NAIROBI, June 26- Kenyans should brace themselves for higher electricity charges beginning 1st July 2008, officials have said.
This followed the release of a new tariff structure on Thursday by Energy Regulatory Commission (ERC) that announced that the prices would go up by approximately 24 percent before taxes.
The increase was triggered by submissions by electricity generating company KenGen and distributor KPLC to the Commission of Power Purchase Agreements (PPAs) seeking to have the KenGen bulk tariffs reviewed with effect from 1st July.
An Interim Power Purchase Agreement (IPPA) signed between KenGen and KPLC in 1999 outlined how the power distributor would buy power from the generating firm at Sh2.36 per kWh.
However in 2003, the IPPA was adjusted, reducing KenGen’s bulk tariff by 60 cents from Sh2.36 per kWh to Sh1.76 per kWh for a period of three years between 1st July 2003 and 30th June 2006.
The government has been subsidizing KPLC by paying Sh0.60 per unit of electricity supplied by KenGen.

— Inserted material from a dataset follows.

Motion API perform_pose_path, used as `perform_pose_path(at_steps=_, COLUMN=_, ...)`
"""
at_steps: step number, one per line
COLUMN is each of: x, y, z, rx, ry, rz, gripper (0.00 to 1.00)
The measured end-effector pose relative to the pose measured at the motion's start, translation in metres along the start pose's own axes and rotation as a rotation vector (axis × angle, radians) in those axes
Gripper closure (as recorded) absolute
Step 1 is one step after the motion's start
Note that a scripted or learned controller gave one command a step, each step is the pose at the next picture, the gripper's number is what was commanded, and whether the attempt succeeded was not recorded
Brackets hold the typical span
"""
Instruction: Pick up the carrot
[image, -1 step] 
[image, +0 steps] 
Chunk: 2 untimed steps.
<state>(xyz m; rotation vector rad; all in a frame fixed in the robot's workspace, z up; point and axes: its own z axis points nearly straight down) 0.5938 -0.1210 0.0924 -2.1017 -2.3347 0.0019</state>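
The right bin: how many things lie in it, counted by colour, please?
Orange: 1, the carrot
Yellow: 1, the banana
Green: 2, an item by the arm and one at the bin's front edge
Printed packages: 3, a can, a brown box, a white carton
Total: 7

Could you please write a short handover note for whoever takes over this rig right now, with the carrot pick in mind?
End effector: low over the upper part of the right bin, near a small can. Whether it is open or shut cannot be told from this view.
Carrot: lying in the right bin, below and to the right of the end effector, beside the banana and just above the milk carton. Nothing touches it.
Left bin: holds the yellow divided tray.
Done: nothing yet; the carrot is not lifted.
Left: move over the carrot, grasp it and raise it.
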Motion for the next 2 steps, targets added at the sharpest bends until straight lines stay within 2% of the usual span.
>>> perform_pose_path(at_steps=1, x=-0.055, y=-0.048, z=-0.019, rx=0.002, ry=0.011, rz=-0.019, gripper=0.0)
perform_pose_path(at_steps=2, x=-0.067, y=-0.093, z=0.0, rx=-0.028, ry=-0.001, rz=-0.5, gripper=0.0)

The subsidy however ends on 30th June 2008 thus necessitating the adjustment of the tariffs.
Making the announcement at a press conference, ERC Director General Eng John Mwirichia said the new tariff would be categorized in five main groups, all of which would include four main levies including energy, demand and fixed and fuel cost charges.
All these, he said, would be used to work out how much the consumers would pay for power consumed.
The groups include Domestic Consumers (DC), Small Commercial (SC), Commercial/Industrial (CI), the Interruptible (IT) and the Street Lighting (SL).
"The DC will be applicable to domestic consumers metered at 240 Volts (V), or 415V and whose energy consumption does not exceed 15000 kilowatt per hour (kWh) per month," he said.
The energy charge, he added, would be in three steps based on consumption as follows; 0-50kWh; 51-1500kWh and over 1500kWh.
This category will pay a charge of Sh120 per month, Sh2 per kWh for 0-50 units consumed, Sh8.10 per kWh for 51-1500 units consumed and a Sh18.57kWh for units consumed above 1500.
Small commercial would also be metered at 240V or 415V with monthly energy consumption which does not exceed 15000kWh.
"They will pay a fixed charge of Sh120 per month and an energy charge of Sh8.96 per kWh," Mwirichia added.
The fixed charge for the CI category will range from Sh800 to Sh11,000 per month and so will be the energy and demand charges.
"In order to enhance greater transparency, a new Foreign Exchange Rates Fluctuations Adjustment (FERFA) formula has been adopted," he said.
"In the same vein, the Commission has approved new Base Exchange Rates for the tariff review period," he added.
Mwirichia said the new costs take into effect the rising inflation and the high costs of fuel, adding that there would be a new formula for working out fuel costs per unit of consumption per month.
"This is the cost of all the fuel used to generate electricity in a given month divided by all units consumed in that month," the DG explained.
He said the changes were necessary as they would ensure improvements in the quality of power supply as well as attract investments in new power generation.
Further, Mwirichia said that the commission had abolished the special low prices enjoyed by Kenya Power and Lighting Staff and facilities.
"KPLC staff will be treated like any other domestic consumers," he stressed.
Mwirichia urged Kenyans to practise energy conservation and efficient measures to mitigate against the high costs.
He advised the use of energy efficient lighting bulbs, the installation and use of solar water heaters and greater discipline with switching off lights and equipment that are not in use as some of the safeguarding measures that consumers should take.